Before 2008, the University’s contact with the federal government was generally done from campus. Monitoring proposed legislation for issues relevant to the University’s interest would only be part of an administrator’s job. The opening of the Office was the first time University employees were stationed in Washington full-time for the purpose of lobbying. In addition to the employees of the Office, the University sometimes enlists outside lobbying firms with expertise in particular areas relevant to legislation of interest. Other times, the work is done in conjunction with groups like the Association of American Universities.
According to the Web site OpenSecrets, an aggregator of contributions made to Federal campaigns, U of C lobbying expenditures since 1998—as far back as OpenSecrets has been tracking such data—have been between about $100,000 a year to about $250,000, except in the years 2006 and 2007 when total expenditures were $640,000 and $620,000, respectively.
The timing of this spending peak correlates to one described in a January 2012 Atlantic article “Don’t Blame For-Profit Colleges for the Higher-Ed Lobbying Epidemic,” which says that many universities drastically increased their lobbying expenses during the 2008 reauthorization of the Higher Education Act. A point of particular contention regarding the act, the article said, was a proposed amendment (H.R. 4137, or the College Opportunity and Affordability Act) that would collect students’ post-graduation experiences in the job market, which would allow families looking at colleges to compare them in terms of their returns. The lobbying successfully blocked the effort and resulted in an explicit provision banning the federal government from collecting that data.
According to OpenSecrets, University lobbyists worked heavily on this bill. The specific issues reported as lobbying activities included preparation for possible future lobbying efforts “regarding Senate Finance Committee deliberations that could affect endowments,” “regarding a publicity effort to inform students, parents, and others regarding language in the Higher Education Reauthorization bills,” and a “strategy session with The Science Coalition regarding best methods to boost federal funding for university-based research,” among a host of other issues.

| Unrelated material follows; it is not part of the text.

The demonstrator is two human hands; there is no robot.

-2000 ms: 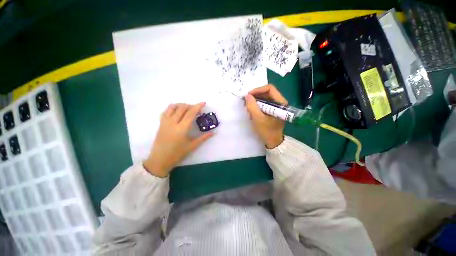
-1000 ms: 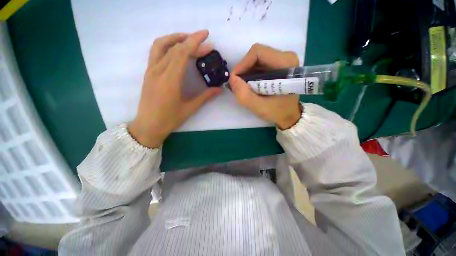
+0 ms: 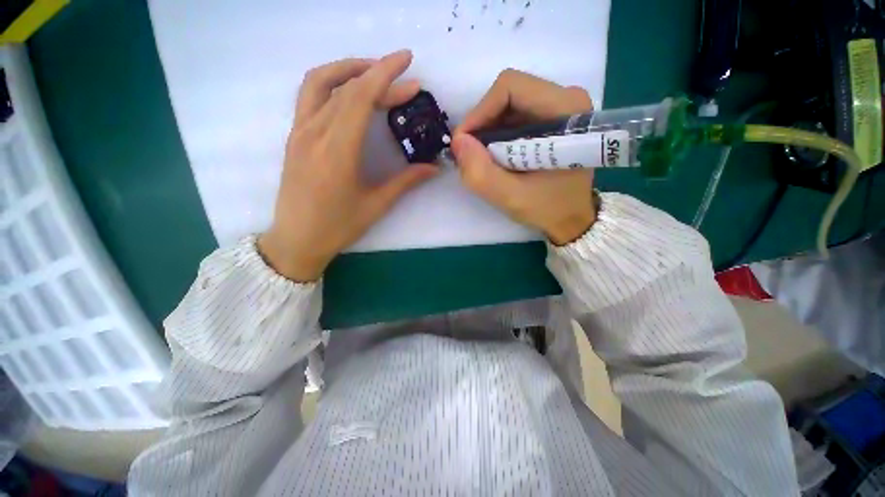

Most other major universities also have a Washington office with lobbyists it employs directly, with Harvard, the University of Washington, Duke, and Pennsylvania State University among them. Some offices are well-established, though new offices continue to pop up along the Beltway. For example, the University of Michigan has had a Washington office since 1990, while Boston University hired its first Washington-based lobbyist just this past May.
Given the U of C’s longstanding administrative adherence to the Kalven report, which promotes political neutrality, the implications of a Washington office with an explicit mission to lobby for University interests are yet to be seen. But, as Savage said, “There’s no good research university that cannot successfully solicit money from the federal government.”